- PROBLEM -
Every line of the data below should be repeated exactly, and no picture should be copied.

== Segment start ==

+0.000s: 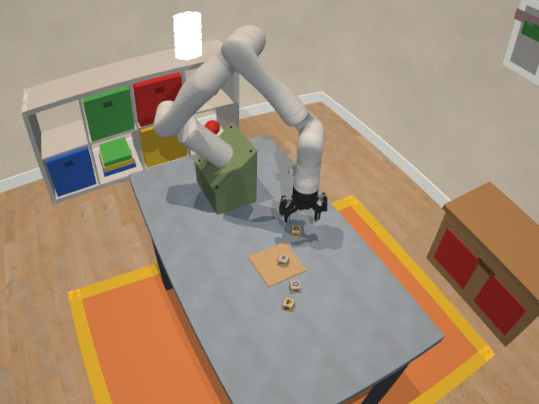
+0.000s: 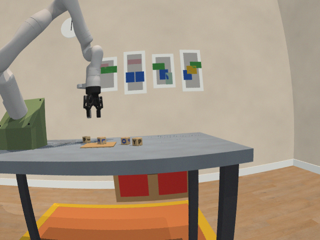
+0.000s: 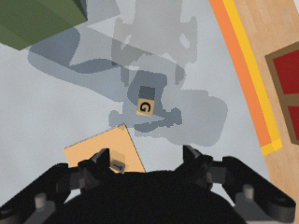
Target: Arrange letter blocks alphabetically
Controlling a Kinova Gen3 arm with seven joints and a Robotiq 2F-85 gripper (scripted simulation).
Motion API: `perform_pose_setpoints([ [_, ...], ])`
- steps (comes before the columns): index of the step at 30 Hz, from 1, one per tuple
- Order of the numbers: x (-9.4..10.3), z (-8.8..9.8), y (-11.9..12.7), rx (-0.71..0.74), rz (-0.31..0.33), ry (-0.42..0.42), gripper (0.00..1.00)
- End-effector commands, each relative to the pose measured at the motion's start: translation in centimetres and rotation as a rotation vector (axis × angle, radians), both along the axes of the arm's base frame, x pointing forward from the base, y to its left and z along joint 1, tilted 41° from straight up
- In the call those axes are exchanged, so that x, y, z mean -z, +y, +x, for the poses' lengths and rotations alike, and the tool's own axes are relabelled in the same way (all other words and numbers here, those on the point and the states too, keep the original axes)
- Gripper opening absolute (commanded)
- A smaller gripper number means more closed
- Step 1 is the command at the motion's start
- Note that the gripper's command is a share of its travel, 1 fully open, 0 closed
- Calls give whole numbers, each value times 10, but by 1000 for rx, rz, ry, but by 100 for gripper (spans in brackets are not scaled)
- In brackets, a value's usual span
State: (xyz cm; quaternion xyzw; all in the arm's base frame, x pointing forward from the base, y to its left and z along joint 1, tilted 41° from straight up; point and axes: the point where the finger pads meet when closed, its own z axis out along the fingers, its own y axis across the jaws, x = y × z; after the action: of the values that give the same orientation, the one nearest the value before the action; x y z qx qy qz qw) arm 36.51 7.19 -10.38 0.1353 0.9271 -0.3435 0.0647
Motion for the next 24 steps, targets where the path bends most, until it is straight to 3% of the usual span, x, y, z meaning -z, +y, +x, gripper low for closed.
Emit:
perform_pose_setpoints([
  [1, 0, 0, 1, -1, 1, -1, 100],
  [12, -3, 5, -1, -1, 3, 0, 100],
  [14, -16, 28, -12, -3, 7, 1, 100],
  [16, -16, 28, -12, -3, 7, 1, 100],
  [20, -58, 86, -55, -3, 5, -1, 100],
  [24, -72, 101, -71, -1, 1, -2, 100],
])
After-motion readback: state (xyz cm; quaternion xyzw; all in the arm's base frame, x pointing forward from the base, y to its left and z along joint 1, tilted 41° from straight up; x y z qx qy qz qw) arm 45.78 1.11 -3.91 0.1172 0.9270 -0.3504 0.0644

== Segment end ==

- SOLVED EXERCISE -
+0.000s: 
+0.000s: 
+0.000s: 
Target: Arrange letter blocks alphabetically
Controlling a Kinova Gen3 arm with seven joints and a Robotiq 2F-85 gripper (scripted simulation).
Motion API: `perform_pose_setpoints([ [_, ...], ])`
- steps (comes before the columns): index of the step at 30 Hz, from 1, one per tuple
- Order of the numbers: x (-9.4..10.3), z (-8.8..9.8), y (-11.9..12.7), rx (-0.71..0.74), rz (-0.31..0.33), ry (-0.42..0.42), gripper (0.00..1.00)
- End-effector commands, each relative to the pose measured at the motion's start: translation in centimetres and rotation as a rotation vector (axis × angle, radians), both along the axes of the arm's base frame, x pointing forward from the base, y to its left and z along joint 1, tilted 41° from straight up
- In the call those axes are exchanged, so that x, y, z mean -z, +y, +x, for the poses' lengths and rotations alike, and the tool's own axes are relabelled in the same way (all other words and numbers here, those on the point and the states too, keep the original axes)
- Gripper opening absolute (commanded)
- A smaller gripper number means more closed
- Step 1 is the command at the motion's start
- Note that the gripper's command is a share of its travel, 1 fully open, 0 closed
- Calls give whole numbers, each value times 10, but by 1000 for rx, rz, ry, but by 100 for gripper (spans in brackets are not scaled)
- In brackets, a value's usual span
State: (xyz cm; quaternion xyzw; all in the arm's base frame, x pointing forward from the base, y to its left and z along joint 1, tilted 41° from straight up; point and axes: the point where the finger pads meet when closed, its own z axis out along the fingers, its own y axis across the jaws, x = y × z; after the action: of the values that give the same orientation, the one nearest the value before the action; x y z qx qy qz qw) arm 36.51 7.19 -10.38 0.1353 0.9271 -0.3435 0.0647
Motion for the next 24 steps, targets where the path bends most, until it is straight to 3% of the usual span, x, y, z meaning -z, +y, +x, gripper low for closed.
Emit:
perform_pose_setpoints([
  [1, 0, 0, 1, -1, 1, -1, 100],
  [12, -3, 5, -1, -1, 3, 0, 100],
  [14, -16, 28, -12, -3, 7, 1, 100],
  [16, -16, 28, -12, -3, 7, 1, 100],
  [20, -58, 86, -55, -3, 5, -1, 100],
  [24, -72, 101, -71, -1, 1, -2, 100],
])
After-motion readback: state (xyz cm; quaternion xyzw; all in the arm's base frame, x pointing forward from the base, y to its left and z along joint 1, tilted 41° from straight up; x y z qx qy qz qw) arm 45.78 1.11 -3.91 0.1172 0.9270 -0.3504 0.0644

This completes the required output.